One of the most energy-intensive parts of brickmaking is the firing process, so Matthews’ idea was to eliminate this and produce an unfired earth-based product. “There is nothing particularly new in this approach,” explains the manufacturer. “But where we have innovated is taking spoil from site, which has been dug out for basements and footings, turning it into blocks, and delivering them back to site. This stops the spoil from going to landfill, while also reducing the reliance on raw/virgin materials. The main issue relating to the overall sustainability of the process is how far the site material is transported. We would recommend a maximum distance of 30 miles to make it worthwhile.”

Loose particles of clay and dust are removed from the fair-faced walls prior to the application of linseed oil. The latter prevents further ‘dusting’ and provides a slightly darker finish.

Manufacturing the blocksIt is worth noting that all the plant used to manufacture the earth blocks is second hand and has been repurposed for the task. “It’s a bit of a Frankenstein’s monster,” laughs Matthews. “All the machines have come from different yards and we’ve restored and recommissioned them, rather than them going to scrap.” The block making process begins with a wet pan, a large industrial machine that sieves the raw site material using a series of steel plates. The newly refined spoil is then mixed with locally-grown straw. Clay or sand may also be added depending on the quality of the base material and the required design parameters of the blocks.

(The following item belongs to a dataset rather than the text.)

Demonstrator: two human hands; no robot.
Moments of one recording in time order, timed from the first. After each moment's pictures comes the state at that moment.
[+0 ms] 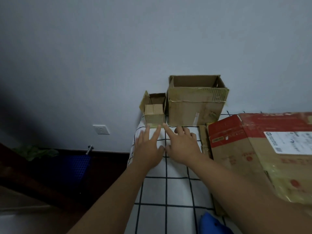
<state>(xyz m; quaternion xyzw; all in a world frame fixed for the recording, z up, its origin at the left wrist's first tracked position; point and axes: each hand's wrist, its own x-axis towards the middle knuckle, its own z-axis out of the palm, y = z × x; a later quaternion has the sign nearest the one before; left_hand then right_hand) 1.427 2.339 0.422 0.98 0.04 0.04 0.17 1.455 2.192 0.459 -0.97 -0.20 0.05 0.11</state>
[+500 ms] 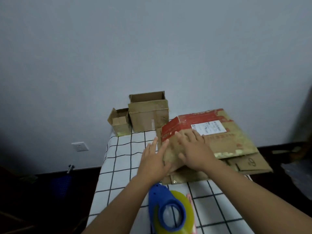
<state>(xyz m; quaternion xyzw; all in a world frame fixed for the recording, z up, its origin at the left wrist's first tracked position) 1.310 2.167 0.500 0.98 -0.10 0.01 0.17 1.331 1.987 0.537 -0.99 -0.13 0.02 0.09</state>
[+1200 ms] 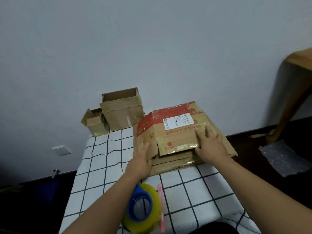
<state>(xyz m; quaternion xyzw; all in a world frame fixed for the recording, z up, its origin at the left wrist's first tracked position) 1.312 2.099 0.473 0.97 0.01 -0.11 0.20 1.316 1.829 0.496 -0.98 0.08 0.05 0.15</state>
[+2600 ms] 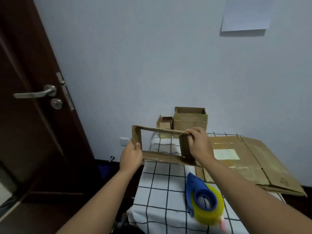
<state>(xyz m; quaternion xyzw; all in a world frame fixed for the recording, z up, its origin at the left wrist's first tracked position) 1.164 2.331 0.590 0.85 0.23 0.21 0.43 1.247 2.107 0.604 -0.89 -0.14 -0.17 0.40</state>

Sand is typically used if the blocks have a high clay content. “This helps to prevent shrinkage during drying, therefore stabilising the body of the material,” explains Matthews. “Sometimes the site material is very stony and sandy, so additional clay may needed to create the desired mix. We’ve experimented with varying ratios of sand and clay, and lab tested the blocks to ascertain their compressive strengths. We test before building and then during construction, depending on the engineer’s requirements.”

Each earth block contains only ten per cent of the embodied carbon found in a traditional concrete block

The earth mix is then loaded into a feed hopper and passes through a final set of rollers to grind down any remaining oversized deposits. From here it goes into the block making machine, which can produce 700 blocks per shift. The wooden block moulds follow a circuit: first they are sprinkled with sand to stop the blocks sticking to the inside, then they pass in front of a barrel where a bladed shaft pressurises the clay into them, and finally they are removed from the machine by hand. The blocks are frogged, which helps to ensure that the clay is dispersed to each corner of the mould when it’s thrown in.

The blocks are dried rather than fired at a temperature of 50°C for seven days in specially constructed driers containing around 4,000 units. The heat source comes from biomass boilers utilising locally-sourced renewable wood. Each earth block contains around 3.5 litres of rainwater (harvested from buildings on the site) prior to drying. Slow drying is essential in order to prevent cracking as the blocks shrink. Any cracked blocks are broken down and reprocessed into another batch. The blocks’ straw content (typically around two per cent by mass) not only acts as binder during the drying process, but also provides a form of structural reinforcement for the finished item.

Looking to the futureThe high, fair-faced earth block walls on The Apex impress with their elegant, roman-like proportions, warm colour and tactile surface. While the process from concept to realisation has been far from straightforward, the end result and the knowledge gained will hopefully enable other forward-thinking project teams incorporate this low-carbon technology into their buildings. “Building with earth blocks should be common practice throughout London and even beyond where there is significant site excavation,” concludes Shahpazov. “The process uses a tenth of the C02 of traditional practices so it’s a no brainer.”